BEGIN

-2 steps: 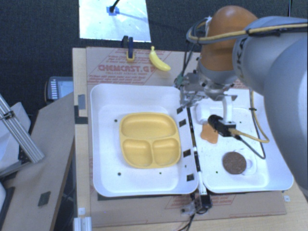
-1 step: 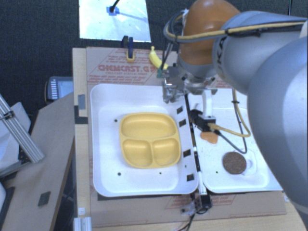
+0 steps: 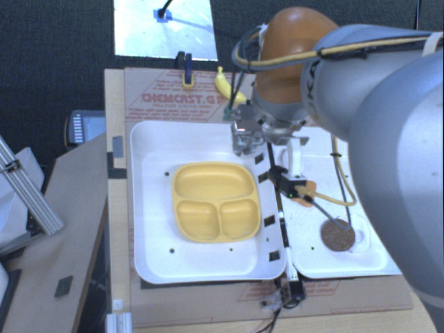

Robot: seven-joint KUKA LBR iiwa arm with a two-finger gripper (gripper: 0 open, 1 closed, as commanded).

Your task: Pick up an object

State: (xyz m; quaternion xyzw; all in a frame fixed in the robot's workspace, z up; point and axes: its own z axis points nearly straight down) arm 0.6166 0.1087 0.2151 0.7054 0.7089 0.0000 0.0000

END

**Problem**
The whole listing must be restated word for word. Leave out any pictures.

**Solution**
-2 steps: 
-1 step: 
+0 steps: 

Robot: seven-joint KUKA LBR iiwa arm with a two-finger gripper (gripper: 0 open, 1 closed, as commanded).

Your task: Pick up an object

State: (xyz m; quaternion xyzw; all in a frame fixed in the robot's workspace, z up; point and axes: its own z axis points nearly straight down) arm 0.6166 0.1087 0.2151 0.7054 0.7089 0.0000 0.0000

The answer contains nothing further.